Entre as grandes categorias econômicas, as quedas foram verificadas em bens intermediários, que ao retrair (1%), interrompeu quatro meses consecutivos de crescimento na produção, período em que acumulou expansão de 3,6%; e em bens de consumo semi e não-duráveis, que com a retração de 0,6% voltou a recuar após mostrar ganho de 3,2% entre os meses de maio e julho.

A expansão mais significa foi 4,1% registrada pelo segmento de bens de consumo duráveis, que intensificou o crescimento de 2,9% verificado no mês anterior. O setor produtor de bens de capital, ao crescer 0,5%, também registrou resultado positivo em agosto e apontou o quinto mês seguido de crescimento na produção, com ganho acumulado de 10,2%.

Pelo lado dos ramos de atividade, além da queda expressiva registrada pelo segmento alimentício - que ao retrair 5,5% de julho para agosto interrompeu três meses consecutivos de expansão na produção, período em que acumulou ganho de 9,3% - também deram contribuições importantes para a retração da indústria em agosto o segmento de máquinas e equipamentos (3,8%), coque, produtos derivados do petróleo e biocombustíveis (1,6%) e de indústrias extrativas (1,1%).

Com exceção da última atividade, que recuou pelo segundo mês consecutivo e acumulou perda de 2,4% nesse período, as demais apontaram taxas positivas em julho último: 0,3% e 1,8%, respectivamente.

Entre os 16 ramos que ampliaram a produção nesse mês, os desempenhos de maior relevância foram veículos automotores, reboques e carrocerias (6,2%) e perfumaria, sabões, produtos de limpeza e de higiene pessoal (5,5%).

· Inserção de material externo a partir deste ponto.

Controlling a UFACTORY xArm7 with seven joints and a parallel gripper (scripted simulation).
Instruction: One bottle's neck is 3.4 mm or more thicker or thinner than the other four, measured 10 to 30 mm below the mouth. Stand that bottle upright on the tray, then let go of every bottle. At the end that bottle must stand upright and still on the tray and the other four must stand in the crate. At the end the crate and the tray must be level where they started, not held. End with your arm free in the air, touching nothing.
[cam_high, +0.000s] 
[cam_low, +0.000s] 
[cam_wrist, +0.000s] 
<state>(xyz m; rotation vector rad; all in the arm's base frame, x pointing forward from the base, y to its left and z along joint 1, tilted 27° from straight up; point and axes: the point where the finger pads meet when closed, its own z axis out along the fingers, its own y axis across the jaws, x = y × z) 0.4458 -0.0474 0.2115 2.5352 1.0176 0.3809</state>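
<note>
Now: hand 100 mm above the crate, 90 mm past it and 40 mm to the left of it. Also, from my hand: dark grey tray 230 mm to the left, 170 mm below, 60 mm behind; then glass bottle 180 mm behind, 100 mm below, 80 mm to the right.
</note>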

Veículos automotores, reboques e carrocerias eliminou a queda de 3,7% acumulada nos meses de junho e julho, e perfumaria, sabões, produtos de limpeza e de higiene pessoal voltou a crescer após recuar 1,5% no mês anterior. Outros impactos positivos importantes foram observados nos setores de metalurgia (1,9%), de produtos do fumo (15,2%) e de produtos farmoquímicos e farmacêuticos (2,1%).

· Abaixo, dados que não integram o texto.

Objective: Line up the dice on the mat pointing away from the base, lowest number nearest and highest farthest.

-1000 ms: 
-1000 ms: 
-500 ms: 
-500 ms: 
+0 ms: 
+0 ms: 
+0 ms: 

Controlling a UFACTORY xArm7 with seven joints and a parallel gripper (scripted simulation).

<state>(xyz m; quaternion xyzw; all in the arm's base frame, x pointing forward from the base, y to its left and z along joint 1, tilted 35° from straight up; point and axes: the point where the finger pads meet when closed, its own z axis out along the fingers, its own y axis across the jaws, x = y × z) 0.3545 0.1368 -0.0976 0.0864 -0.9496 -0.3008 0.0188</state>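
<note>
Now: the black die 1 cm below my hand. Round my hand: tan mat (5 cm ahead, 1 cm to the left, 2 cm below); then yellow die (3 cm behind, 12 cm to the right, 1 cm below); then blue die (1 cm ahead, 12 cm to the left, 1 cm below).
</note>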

Crescimento da indústria em 2017

Na análise do comportamento da indústria em 2017, o crescimento de 1,5% verificado até agosto, frente a igual período do ano anterior, mostrou resultados positivos em três das quatro grandes categorias econômicas, 15 dos 26 ramos, 45 dos 79 grupos e 52,4% dos 805 produtos pesquisados.

Entre as atividades, veículos automotores, reboques e carrocerias (13,9%) e indústrias extrativas (6,6%) exerceram as maiores influências positivas na formação da média da indústria. Outras contribuições positivas relevantes vieram de equipamentos de informática, produtos eletrônicos e ópticos (20,7%), de produtos do fumo (22,4%), de metalurgia (2,4%), de máquinas e equipamentos (2,7%) e de confecção de artigos do vestuário e acessórios (4,9%).

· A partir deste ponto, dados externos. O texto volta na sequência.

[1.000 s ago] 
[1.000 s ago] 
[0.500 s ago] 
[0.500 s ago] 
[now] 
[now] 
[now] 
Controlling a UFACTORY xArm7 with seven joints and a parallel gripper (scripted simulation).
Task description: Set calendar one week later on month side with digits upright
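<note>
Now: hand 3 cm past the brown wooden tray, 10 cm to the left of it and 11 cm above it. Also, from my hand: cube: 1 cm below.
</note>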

Entre as 11 atividades que apontaram redução na produção, a de coque, produtos derivados do petróleo e biocombustíveis (6,6%) assinalou a maior contribuição negativa. Vale destacar também os resultados negativos vindos de outros equipamentos de transporte (12,3%), de máquinas, aparelhos e materiais elétricos (6,6%).

Entre as grandes categorias econômicas, o perfil dos resultados para os oito primeiros meses de 2017 mostrou maior dinamismo para bens de consumo duráveis (11,1%), impulsionadas, em grande parte, pela ampliação na fabricação de automóveis (18,2%) e eletrodomésticos (10,1%); e para bens de capital (4,4%), neste caso impulsionado por equipamentos de transporte (4,1%), de uso misto (16,9%), de construção (30%) e agrícola (13,5%).